- _TO DO_
Write back each entry precisely as it is given.

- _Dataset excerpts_
########################################

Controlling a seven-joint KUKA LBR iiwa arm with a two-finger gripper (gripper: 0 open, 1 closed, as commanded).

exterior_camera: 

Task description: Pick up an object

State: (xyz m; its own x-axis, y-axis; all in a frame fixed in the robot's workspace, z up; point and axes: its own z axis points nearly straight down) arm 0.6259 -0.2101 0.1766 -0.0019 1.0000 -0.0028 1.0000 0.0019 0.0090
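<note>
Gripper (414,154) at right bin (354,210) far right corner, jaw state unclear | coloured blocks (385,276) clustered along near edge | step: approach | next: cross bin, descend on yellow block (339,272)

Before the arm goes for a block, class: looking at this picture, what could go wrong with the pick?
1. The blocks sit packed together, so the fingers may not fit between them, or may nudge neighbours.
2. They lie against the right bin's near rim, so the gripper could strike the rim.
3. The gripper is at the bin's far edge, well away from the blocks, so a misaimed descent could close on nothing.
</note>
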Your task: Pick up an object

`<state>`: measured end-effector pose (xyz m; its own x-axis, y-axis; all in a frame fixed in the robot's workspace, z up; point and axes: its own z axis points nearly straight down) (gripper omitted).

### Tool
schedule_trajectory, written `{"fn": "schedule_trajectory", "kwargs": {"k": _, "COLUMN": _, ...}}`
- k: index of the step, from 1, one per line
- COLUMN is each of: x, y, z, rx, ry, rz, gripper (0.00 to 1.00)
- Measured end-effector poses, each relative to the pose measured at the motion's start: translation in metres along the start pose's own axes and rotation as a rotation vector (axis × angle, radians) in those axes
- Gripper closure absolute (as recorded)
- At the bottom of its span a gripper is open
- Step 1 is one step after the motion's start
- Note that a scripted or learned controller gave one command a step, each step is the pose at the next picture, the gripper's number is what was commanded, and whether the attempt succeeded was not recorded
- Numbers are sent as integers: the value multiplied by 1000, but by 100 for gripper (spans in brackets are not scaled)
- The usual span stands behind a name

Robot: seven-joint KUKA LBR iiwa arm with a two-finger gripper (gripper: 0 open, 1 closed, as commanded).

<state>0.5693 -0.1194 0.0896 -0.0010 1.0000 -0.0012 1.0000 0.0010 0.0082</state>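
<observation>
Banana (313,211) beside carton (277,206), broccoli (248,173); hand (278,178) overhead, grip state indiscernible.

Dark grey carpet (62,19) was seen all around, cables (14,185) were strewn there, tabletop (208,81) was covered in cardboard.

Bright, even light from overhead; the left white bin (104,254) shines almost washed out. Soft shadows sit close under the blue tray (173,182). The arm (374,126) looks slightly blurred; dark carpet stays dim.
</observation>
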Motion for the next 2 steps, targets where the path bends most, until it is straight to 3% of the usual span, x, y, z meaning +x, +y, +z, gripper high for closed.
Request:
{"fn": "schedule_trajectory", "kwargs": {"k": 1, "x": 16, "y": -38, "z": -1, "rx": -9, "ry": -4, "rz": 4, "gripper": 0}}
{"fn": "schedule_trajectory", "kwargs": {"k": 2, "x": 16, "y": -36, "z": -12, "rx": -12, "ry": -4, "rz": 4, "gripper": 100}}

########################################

- _TASK ANSWER_
Controlling a seven-joint KUKA LBR iiwa arm with a two-finger gripper (gripper: 0 open, 1 closed, as commanded).

exterior_camera: 

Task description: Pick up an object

State: (xyz m; its own x-axis, y-axis; all in a frame fixed in the robot's workspace, z up; point and axes: its own z axis points nearly straight down) arm 0.6259 -0.2101 0.1766 -0.0019 1.0000 -0.0028 1.0000 0.0019 0.0090
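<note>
Gripper (414,154) at right bin (354,210) far right corner, jaw state unclear | coloured blocks (385,276) clustered along near edge | step: approach | next: cross bin, descend on yellow block (339,272)

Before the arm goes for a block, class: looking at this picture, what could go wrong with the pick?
1. The blocks sit packed together, so the fingers may not fit between them, or may nudge neighbours.
2. They lie against the right bin's near rim, so the gripper could strike the rim.
3. The gripper is at the bin's far edge, well away from the blocks, so a misaimed descent could close on nothing.
</note>
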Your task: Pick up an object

`<state>`: measured end-effector pose (xyz m; its own x-axis, y-axis; all in a frame fixed in the robot's workspace, z up; point and axes: its own z axis points nearly straight down) (gripper omitted).

### Tool
schedule_trajectory, written `{"fn": "schedule_trajectory", "kwargs": {"k": _, "COLUMN": _, ...}}`
- k: index of the step, from 1, one per line
- COLUMN is each of: x, y, z, rx, ry, rz, gripper (0.00 to 1.00)
- Measured end-effector poses, each relative to the pose measured at the motion's start: translation in metres along the start pose's own axes and rotation as a rotation vector (axis × angle, radians) in those axes
- Gripper closure absolute (as recorded)
- At the bottom of its span a gripper is open
- Step 1 is one step after the motion's start
- Note that a scripted or learned controller gave one command a step, each step is the pose at the next picture, the gripper's number is what was commanded, and whether the attempt succeeded was not recorded
- Numbers are sent as integers: the value multiplied by 1000, but by 100 for gripper (spans in brackets are not scaled)
- The usual span stands behind a name

Robot: seven-joint KUKA LBR iiwa arm with a two-finger gripper (gripper: 0 open, 1 closed, as commanded).

<state>0.5693 -0.1194 0.0896 -0.0010 1.0000 -0.0012 1.0000 0.0010 0.0082</state>
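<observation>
Banana (313,211) beside carton (277,206), broccoli (248,173); hand (278,178) overhead, grip state indiscernible.

Dark grey carpet (62,19) was seen all around, cables (14,185) were strewn there, tabletop (208,81) was covered in cardboard.

Bright, even light from overhead; the left white bin (104,254) shines almost washed out. Soft shadows sit close under the blue tray (173,182). The arm (374,126) looks slightly blurred; dark carpet stays dim.
</observation>
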Motion for the next 2 steps, targets where the path bends most, until it is straight to 3% of the usual span, x, y, z meaning +x, +y, +z, gripper high for closed.
Request:
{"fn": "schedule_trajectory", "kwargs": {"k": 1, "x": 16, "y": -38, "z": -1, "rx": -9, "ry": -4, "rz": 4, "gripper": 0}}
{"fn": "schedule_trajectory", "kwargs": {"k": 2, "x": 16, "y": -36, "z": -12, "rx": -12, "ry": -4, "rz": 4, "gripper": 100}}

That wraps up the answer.